> _Problem statement_:
Go through the listing and write out each line exactly.

+++

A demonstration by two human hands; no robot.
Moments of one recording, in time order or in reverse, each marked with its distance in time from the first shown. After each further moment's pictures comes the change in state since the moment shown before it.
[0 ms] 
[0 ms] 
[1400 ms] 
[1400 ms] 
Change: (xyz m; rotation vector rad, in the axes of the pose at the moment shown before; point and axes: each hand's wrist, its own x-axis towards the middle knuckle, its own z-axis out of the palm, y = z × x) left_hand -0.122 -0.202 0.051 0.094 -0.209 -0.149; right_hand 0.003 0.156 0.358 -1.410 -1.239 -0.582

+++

> _Solution for this exercise_:
A demonstration by two human hands; no robot.
Moments of one recording, in time order or in reverse, each marked with its distance in time from the first shown. After each further moment's pictures comes the change in state since the moment shown before it.
[0 ms] 
[0 ms] 
[1400 ms] 
[1400 ms] 
Change: (xyz m; rotation vector rad, in the axes of the pose at the moment shown before; point and axes: each hand's wrist, its own x-axis towards the middle knuckle, its own z-axis out of the palm, y = z × x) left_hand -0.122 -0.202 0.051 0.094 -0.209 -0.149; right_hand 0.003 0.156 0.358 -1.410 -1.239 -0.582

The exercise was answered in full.